Exercise description »
Return all of the data verbatim, dropping any picture.

Dataset section »
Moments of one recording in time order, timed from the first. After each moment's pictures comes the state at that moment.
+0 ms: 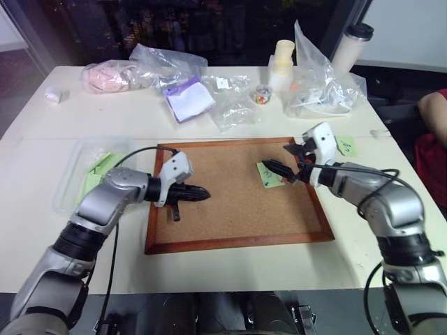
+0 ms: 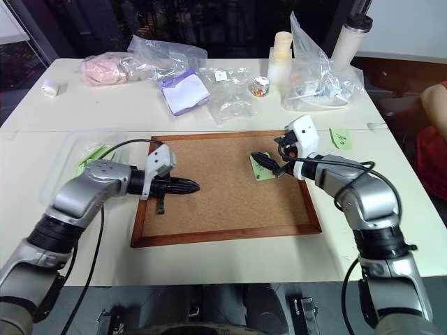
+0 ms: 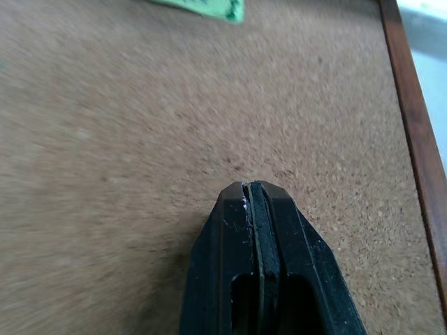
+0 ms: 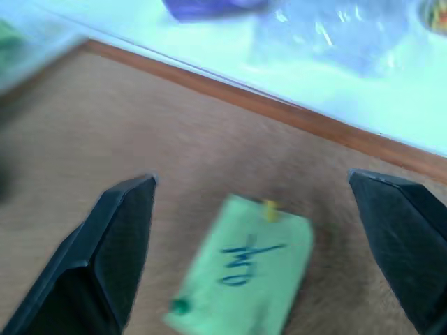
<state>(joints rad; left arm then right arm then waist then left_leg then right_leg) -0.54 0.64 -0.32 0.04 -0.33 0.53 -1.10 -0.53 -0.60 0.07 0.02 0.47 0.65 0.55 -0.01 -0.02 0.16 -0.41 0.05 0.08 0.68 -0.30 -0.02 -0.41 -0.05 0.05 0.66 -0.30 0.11</state>
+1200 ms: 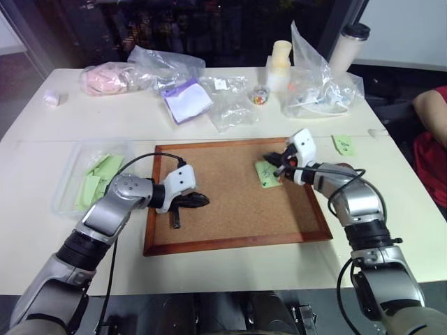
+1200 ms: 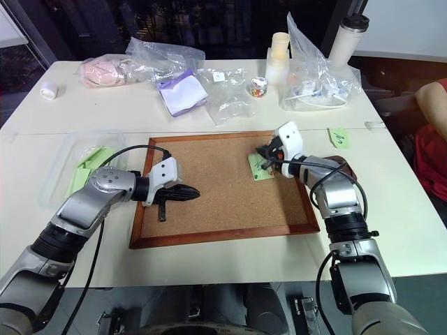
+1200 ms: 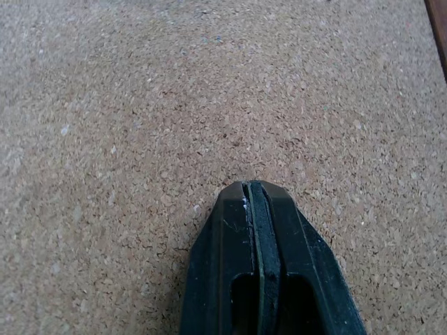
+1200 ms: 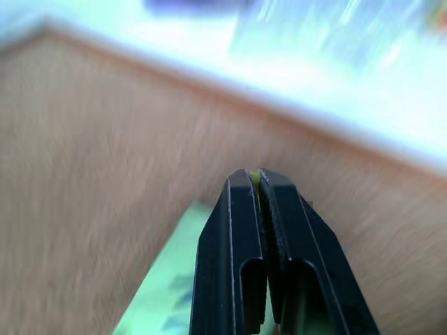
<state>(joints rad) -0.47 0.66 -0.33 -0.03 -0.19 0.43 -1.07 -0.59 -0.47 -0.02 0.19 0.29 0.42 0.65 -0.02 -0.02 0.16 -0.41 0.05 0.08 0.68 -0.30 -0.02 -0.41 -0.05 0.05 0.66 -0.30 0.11</state>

Response below »
Moments of one recording in time order, timed from the first. After each moment's pictures comes the state at that moment.
+0 ms: 
+0 ms: 
+0 ms: 
+0 ms: 
<state>(joints rad; left arm then right arm then waist then left_leg then right_leg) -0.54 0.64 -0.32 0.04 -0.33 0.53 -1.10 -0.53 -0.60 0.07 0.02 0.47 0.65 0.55 -0.01 -0.02 0.16 -0.41 0.05 0.08 0.68 -0.30 -0.02 -0.41 -0.05 0.05 0.66 -0.30 0.11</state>
+1200 ms: 
+1200 ms: 
+1200 ms: 
+1200 ms: 
<state>(joints rad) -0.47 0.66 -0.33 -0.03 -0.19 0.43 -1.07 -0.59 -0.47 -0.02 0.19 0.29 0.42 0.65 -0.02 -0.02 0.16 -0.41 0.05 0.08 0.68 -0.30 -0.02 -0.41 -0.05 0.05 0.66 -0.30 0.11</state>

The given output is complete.